● Task objective
Write the entries out exactly, with the final line being the one containing "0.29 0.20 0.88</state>".

[Source material]

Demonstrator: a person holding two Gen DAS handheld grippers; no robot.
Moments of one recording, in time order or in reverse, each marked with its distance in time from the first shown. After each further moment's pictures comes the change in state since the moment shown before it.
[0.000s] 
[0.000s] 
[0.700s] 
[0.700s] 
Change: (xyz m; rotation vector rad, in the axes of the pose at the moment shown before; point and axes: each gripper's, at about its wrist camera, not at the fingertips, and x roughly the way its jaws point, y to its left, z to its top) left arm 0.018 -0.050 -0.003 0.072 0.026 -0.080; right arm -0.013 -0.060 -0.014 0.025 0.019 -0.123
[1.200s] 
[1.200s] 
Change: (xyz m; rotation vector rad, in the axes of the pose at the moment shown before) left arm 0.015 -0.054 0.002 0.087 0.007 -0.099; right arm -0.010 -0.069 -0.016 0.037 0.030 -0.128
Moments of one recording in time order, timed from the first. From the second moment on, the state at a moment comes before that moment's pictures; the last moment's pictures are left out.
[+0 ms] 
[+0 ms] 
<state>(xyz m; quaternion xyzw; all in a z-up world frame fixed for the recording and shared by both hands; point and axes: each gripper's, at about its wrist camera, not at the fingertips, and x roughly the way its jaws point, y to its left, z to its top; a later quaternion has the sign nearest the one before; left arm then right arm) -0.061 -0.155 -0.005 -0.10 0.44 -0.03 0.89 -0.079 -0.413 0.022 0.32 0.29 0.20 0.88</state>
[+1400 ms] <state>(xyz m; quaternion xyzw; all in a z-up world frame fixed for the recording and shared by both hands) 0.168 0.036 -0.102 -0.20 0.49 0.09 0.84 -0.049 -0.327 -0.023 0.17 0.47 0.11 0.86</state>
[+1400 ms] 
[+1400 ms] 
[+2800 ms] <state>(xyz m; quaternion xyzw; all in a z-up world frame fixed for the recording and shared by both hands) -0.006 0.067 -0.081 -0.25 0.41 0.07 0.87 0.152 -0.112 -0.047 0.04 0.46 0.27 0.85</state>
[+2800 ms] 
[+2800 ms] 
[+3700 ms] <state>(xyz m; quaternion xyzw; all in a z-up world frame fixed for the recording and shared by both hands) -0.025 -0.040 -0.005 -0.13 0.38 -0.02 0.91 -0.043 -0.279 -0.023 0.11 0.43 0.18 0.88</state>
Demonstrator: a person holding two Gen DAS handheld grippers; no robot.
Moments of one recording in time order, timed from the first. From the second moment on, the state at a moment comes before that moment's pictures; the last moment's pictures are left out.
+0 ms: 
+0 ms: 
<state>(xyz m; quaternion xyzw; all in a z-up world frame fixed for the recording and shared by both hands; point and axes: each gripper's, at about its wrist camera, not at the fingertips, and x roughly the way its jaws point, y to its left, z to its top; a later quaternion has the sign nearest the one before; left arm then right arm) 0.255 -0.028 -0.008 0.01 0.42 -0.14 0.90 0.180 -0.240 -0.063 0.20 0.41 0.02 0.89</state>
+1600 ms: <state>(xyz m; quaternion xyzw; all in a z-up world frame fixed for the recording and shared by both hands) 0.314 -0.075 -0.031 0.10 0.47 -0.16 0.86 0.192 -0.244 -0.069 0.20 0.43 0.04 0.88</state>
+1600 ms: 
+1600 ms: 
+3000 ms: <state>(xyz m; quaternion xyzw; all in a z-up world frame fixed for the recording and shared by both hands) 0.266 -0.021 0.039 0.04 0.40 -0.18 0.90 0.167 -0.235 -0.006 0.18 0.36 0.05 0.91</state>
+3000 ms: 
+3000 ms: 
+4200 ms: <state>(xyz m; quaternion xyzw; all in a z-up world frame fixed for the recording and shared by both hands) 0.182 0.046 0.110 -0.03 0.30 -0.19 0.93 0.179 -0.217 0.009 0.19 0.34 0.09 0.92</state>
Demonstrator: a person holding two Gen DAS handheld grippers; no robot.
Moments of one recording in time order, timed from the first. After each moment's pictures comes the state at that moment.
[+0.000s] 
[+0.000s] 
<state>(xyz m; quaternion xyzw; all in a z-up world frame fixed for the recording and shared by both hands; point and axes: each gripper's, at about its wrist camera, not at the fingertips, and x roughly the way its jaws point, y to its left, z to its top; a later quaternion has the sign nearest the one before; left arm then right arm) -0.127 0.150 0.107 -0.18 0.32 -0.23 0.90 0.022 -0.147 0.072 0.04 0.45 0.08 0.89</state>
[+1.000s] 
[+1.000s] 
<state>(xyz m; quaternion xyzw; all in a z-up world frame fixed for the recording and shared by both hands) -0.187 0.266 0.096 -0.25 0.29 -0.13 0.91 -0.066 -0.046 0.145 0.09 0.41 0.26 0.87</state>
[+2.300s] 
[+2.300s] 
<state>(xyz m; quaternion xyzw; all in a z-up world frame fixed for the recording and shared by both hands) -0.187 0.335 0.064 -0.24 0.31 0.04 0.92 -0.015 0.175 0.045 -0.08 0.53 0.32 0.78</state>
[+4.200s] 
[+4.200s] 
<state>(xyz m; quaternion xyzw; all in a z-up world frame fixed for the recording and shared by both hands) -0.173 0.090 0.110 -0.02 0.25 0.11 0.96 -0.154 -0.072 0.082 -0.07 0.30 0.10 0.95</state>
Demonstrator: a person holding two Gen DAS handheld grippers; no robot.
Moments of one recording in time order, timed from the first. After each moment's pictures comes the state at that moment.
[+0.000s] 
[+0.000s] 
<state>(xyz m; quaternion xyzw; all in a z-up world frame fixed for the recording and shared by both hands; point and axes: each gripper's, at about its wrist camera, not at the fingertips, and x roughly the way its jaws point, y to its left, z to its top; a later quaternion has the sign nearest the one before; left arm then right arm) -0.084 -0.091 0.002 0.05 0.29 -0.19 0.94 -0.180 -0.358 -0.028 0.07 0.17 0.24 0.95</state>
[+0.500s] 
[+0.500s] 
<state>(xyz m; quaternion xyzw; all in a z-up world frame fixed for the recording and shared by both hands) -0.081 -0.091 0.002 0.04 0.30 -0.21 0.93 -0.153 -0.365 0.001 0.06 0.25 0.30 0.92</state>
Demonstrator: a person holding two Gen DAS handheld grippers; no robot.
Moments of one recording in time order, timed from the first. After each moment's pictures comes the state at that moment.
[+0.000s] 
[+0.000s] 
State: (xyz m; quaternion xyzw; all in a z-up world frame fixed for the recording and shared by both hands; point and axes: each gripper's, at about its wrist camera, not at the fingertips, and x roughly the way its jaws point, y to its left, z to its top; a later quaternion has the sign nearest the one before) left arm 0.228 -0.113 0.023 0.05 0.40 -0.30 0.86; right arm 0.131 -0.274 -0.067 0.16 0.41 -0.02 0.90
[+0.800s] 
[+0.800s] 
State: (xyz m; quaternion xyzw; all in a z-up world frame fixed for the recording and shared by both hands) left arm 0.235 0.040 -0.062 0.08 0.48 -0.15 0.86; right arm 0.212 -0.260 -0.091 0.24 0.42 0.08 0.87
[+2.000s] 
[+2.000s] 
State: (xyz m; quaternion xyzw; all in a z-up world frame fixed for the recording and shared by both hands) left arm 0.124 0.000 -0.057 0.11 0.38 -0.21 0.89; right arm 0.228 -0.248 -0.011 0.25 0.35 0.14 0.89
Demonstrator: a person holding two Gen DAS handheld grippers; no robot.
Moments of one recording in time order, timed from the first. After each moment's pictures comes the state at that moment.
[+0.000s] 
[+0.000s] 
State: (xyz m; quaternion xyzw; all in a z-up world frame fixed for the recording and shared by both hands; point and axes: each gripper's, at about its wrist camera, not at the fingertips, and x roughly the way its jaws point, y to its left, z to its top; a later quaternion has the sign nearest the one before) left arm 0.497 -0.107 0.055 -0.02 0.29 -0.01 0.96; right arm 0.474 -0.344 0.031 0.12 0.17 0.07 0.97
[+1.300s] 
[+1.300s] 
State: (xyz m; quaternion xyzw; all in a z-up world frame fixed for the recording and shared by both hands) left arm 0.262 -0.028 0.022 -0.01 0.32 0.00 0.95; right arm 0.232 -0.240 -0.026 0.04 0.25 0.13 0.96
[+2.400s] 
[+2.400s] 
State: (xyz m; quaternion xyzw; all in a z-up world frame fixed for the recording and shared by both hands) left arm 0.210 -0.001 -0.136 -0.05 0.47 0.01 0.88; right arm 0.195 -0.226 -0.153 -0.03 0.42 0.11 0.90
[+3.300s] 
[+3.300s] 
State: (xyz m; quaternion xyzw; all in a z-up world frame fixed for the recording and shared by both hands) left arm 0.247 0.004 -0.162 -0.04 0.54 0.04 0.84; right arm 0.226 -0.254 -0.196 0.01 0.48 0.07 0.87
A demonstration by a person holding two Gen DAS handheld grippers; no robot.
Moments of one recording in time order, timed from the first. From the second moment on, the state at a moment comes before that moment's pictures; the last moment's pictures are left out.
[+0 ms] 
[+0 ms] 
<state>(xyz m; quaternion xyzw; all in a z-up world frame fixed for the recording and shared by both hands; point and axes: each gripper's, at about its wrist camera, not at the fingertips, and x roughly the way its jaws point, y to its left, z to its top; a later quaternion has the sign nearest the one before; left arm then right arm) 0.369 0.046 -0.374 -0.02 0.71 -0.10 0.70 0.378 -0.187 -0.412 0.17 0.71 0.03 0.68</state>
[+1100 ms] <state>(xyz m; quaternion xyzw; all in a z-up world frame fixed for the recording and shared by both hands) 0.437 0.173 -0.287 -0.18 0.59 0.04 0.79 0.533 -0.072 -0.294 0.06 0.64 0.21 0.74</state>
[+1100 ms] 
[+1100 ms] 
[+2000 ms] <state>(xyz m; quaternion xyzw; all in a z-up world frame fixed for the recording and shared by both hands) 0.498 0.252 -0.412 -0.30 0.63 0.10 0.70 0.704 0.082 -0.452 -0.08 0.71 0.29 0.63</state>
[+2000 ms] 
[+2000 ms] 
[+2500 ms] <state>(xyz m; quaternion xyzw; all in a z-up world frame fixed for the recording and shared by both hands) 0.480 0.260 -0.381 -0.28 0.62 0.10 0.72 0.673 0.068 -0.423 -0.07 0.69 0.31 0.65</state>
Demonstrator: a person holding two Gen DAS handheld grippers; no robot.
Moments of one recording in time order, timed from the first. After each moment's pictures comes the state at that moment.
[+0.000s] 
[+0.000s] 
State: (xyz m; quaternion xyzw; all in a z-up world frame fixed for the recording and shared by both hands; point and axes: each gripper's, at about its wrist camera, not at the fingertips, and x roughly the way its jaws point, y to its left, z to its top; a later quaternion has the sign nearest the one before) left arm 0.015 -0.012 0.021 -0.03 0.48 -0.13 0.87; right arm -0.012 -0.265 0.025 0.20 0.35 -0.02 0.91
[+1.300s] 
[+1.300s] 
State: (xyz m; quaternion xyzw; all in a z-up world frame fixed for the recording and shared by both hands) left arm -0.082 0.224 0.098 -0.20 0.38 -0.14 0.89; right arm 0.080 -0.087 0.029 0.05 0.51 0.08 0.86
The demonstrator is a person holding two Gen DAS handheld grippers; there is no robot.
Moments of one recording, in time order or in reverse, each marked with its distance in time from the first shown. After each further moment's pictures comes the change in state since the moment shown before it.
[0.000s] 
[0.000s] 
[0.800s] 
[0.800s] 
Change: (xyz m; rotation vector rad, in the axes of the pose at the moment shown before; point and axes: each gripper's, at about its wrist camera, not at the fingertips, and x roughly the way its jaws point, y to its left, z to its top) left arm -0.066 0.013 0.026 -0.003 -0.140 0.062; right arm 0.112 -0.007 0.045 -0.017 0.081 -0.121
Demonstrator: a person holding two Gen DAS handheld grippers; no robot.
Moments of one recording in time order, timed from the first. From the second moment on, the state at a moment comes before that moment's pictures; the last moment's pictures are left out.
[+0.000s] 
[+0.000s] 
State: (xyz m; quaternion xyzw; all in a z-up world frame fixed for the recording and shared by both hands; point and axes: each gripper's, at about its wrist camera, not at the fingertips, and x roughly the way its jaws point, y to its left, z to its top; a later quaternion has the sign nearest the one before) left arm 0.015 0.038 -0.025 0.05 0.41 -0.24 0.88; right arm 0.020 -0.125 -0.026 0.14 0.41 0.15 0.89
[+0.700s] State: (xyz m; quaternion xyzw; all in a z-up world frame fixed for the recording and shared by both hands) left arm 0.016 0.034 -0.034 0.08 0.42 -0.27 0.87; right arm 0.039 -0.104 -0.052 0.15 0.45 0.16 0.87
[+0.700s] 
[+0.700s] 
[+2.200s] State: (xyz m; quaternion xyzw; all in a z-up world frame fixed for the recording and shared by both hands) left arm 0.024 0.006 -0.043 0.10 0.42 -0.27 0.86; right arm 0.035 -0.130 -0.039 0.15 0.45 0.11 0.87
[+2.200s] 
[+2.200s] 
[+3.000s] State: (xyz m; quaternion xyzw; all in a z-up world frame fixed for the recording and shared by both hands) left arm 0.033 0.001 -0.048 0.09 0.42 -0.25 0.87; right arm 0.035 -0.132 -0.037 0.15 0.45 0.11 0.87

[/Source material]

● Response to this exercise
Demonstrator: a person holding two Gen DAS handheld grippers; no robot.
Moments of one recording, in time order or in reverse, each marked with its distance in time from the first shown. After each further moment's pictures comes the change in state since the moment shown before it.
[0.000s] 
[0.000s] 
[0.700s] 
[0.700s] 
Change: (xyz m; rotation vector rad, in the axes of the pose at the moment shown before; point and axes: each gripper's, at about its wrist camera, not at the fingertips, and x roughly the way its jaws point, y to its left, z to its top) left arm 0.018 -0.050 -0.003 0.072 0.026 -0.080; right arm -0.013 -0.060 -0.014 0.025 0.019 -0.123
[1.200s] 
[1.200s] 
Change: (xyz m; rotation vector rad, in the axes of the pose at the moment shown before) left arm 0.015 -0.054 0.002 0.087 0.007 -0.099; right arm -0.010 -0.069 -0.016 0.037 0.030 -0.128
Moments of one recording in time order, timed from the first. From the second moment on, the state at a moment comes before that moment's pictures; the last moment's pictures are left out.
[+0 ms] 
[+0 ms] 
<state>(xyz m; quaternion xyzw; all in a z-up world frame fixed for the recording and shared by both hands; point and axes: each gripper's, at about its wrist camera, not at the fingertips, and x roughly the way its jaws point, y to its left, z to its top; a later quaternion has the sign nearest the one before; left arm then right arm) -0.061 -0.155 -0.005 -0.10 0.44 -0.03 0.89 -0.079 -0.413 0.022 0.32 0.29 0.20 0.88</state>

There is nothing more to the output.